Mar 3, 2019 09:05 · 644 words · 4 minute read Vim Tmux Editors Tools VSCode

I tried VSCode for 3 weeks just because I had been working a lot with Terraform and other members of my team mentioned the various plugins available for Terraform. I found using VSCode to be a really wonderful experience.

Leaving Vim, Tmux…and the Home Row

I’ve been stuck in the terminal exclusively for nearly 6 years now. Before that I did a lot of work in the terminal, but had GUIs. I did a lot of .NET development so I was based in the original Visual Studio (sans Code) for a chunk of my career.

I like to change things up on occasion though and learn new tools. So I decided I was going to spend a while using VSCode to see what new features there are.

One of the hardest things I had to adjust to was using my mouse more and having to use the alt and shift keys much more. My hands were typically hitting keys with multiple modifiers on the left side of the keyboard. ⌘⇧E for the file explorer, ⌥⇧G for the SCM tab, ⌘⇧P for showing commands, etc. In my Vim and Tmux bindings I typically keep everything centric to the home row. For example, leader is mapped to comma (,) and my Tmux prefix is ctrl-a (I know this came from screen and I never really used screen, but I like it better than ctrl-b).

I had to download the Vim keybindings for VSCode because I couldn’t make the switch wholesale to a different key set. That being said, the Vim keybindings are wonderful! I remapped some commonly used functions in VSCode to the keybindings I was accustomed to using with little fuss.

Flying Colors

The performance of VSCode is awesome. A lot of times when I’m in my terminal I see the flashes of things and artifacts left on the screen and it annoys me. It makes sense though, the terminal comes with a lot of history and that history has shaped the way it draws on the screen, the way it represents colors, and it has been built on over decades. VSCode gets the benefit of being a GUI application running on Electron so it can really take advantage of GPUs and better redrawing.

In addition to the performance, it was great to have colors that worked without having to do a whole lot of configuring. I just downloaded a theme and boom, it looked like the picture.


The VSCode extension marketplace is awesome! There’s so much to choose from and a great interface to select them. It also gives you the number of times downloaded metrics and last updated right on the same page so you can see what is the community favorites and what is still active.
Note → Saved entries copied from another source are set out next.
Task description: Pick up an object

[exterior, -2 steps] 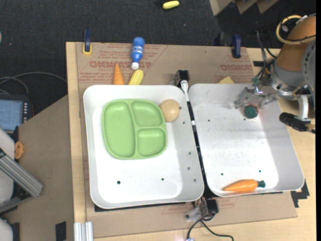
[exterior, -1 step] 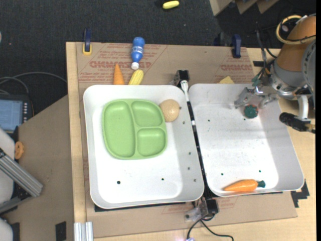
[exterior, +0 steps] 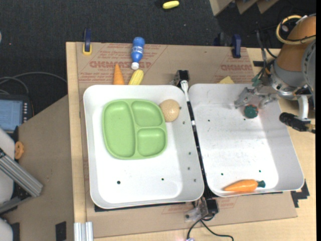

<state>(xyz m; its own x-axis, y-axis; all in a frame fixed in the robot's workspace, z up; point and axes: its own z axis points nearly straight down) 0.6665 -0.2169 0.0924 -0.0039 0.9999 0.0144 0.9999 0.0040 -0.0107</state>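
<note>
Green divided plate (exterior: 134, 128) and tan ball (exterior: 170, 109) in white left bin (exterior: 135, 187). Orange carrot (exterior: 243, 186), green-topped, at near edge of white right bin (exterior: 281, 149). Small teal object (exterior: 250, 112) near its far edge.

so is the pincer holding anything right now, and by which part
It cannot be told. The pincer sits low over a small dark green object in the right bin, but the view is too coarse to show a hold.
</note>
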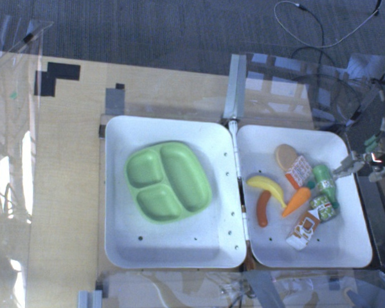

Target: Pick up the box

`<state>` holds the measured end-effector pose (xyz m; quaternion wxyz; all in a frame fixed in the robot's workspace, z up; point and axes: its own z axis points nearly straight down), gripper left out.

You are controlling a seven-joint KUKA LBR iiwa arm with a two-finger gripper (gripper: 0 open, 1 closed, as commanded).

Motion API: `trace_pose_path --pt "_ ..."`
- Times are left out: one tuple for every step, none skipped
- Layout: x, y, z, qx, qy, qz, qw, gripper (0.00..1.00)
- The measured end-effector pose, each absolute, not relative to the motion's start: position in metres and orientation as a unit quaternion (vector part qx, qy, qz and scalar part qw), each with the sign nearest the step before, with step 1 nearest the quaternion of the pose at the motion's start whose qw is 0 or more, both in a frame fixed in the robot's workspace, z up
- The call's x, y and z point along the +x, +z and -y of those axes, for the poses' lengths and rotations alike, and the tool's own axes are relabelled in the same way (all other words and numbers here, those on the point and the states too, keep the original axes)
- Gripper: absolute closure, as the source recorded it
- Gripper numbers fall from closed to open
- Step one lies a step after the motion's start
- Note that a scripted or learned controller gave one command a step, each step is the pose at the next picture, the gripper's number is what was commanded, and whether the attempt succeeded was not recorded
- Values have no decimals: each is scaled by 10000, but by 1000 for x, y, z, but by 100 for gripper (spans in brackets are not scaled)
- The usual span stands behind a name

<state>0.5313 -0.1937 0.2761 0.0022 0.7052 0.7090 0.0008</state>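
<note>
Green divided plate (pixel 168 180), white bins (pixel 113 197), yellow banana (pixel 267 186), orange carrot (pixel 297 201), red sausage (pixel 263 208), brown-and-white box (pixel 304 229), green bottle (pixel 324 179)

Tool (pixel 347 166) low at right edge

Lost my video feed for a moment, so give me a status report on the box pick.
Pincer at right bin's right edge, holding nothing. Box lying in right bin, untouched. Carrot and green packet close beside it.

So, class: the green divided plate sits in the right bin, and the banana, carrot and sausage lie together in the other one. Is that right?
Not quite. The camera view shows the green divided plate in the left bin, not the right. The banana, carrot and sausage do lie together in the other one, the right bin.
</note>
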Motion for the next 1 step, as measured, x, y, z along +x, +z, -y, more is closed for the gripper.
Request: trace_pose_path --pt "522 438 192 7089 27 -7053 57 0"
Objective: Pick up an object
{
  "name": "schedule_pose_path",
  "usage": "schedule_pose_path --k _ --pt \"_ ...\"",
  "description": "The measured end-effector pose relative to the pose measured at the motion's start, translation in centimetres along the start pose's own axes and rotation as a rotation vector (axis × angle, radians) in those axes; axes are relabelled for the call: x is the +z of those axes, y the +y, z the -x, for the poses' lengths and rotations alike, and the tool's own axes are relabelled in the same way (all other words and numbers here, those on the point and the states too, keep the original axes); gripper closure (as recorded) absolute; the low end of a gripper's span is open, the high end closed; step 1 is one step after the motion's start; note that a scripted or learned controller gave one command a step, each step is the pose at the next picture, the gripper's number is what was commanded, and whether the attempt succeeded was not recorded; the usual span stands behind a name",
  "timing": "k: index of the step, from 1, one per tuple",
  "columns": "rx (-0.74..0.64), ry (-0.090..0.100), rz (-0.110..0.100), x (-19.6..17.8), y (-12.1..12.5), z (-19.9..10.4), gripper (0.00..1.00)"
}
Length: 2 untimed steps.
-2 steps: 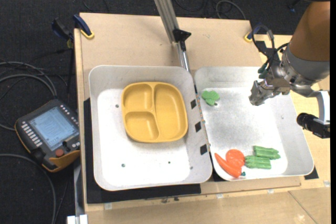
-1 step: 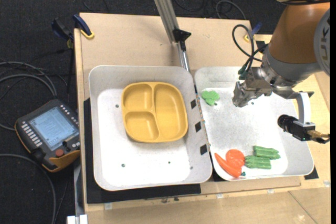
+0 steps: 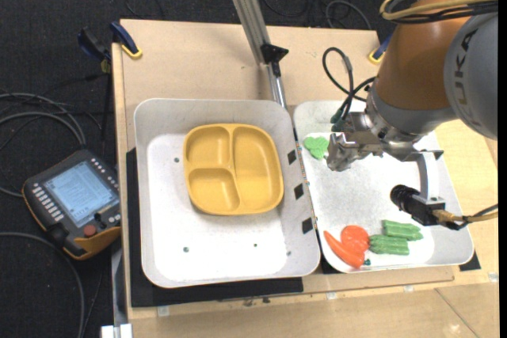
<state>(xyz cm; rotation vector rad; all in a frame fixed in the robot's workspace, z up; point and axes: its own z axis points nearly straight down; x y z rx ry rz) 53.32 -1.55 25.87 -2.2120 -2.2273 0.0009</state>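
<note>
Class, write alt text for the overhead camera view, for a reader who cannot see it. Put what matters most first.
A grey and orange robot arm reaches from the right, its gripper low over the right bin beside a pale green toy. A red tomato, orange carrot and two green pods lie at that bin's near edge. The left bin holds a yellow divided plate.

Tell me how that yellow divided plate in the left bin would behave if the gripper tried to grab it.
The yellow divided plate looks like moulded plastic, so probably stiff and light. It lies flat in the left bin, so it is unlikely to roll or tip. Its broad, low, rounded rim likely gives the gripper little to pinch.
</note>
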Motion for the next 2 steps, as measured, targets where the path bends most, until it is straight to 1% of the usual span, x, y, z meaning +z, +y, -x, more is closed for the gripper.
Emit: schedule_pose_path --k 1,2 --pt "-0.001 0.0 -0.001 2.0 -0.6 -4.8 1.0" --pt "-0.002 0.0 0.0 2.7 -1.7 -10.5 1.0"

I was worried starting on this trial that I would have to cease tweaking configuration and making custom keybindings as I was used to with Vim and Tmux, but good for me that everything in VScode is configurable and on top of that you can see all of the configuration options exposed via a searchable interface that let you copy the defaults. Typically you end up having to search through Vim docs and sometimes source code to do this so this was a pleasant change.

It’s not VSCode, it’s me

Using VSCode was a great experience and I can see why so many developers are moving to it. I’m an old command line jockey and I find myself needing to pipe think into sed and awk more often than not so while VSCode provided an welcome change in interface, I’m going to stick with Vim, Tmux, and iTerm2 because old habits die hard for me. My current collection of keybindings and shortcuts that comprise my workflow has been a work in progress for about 15 years. It would be hard to give that up.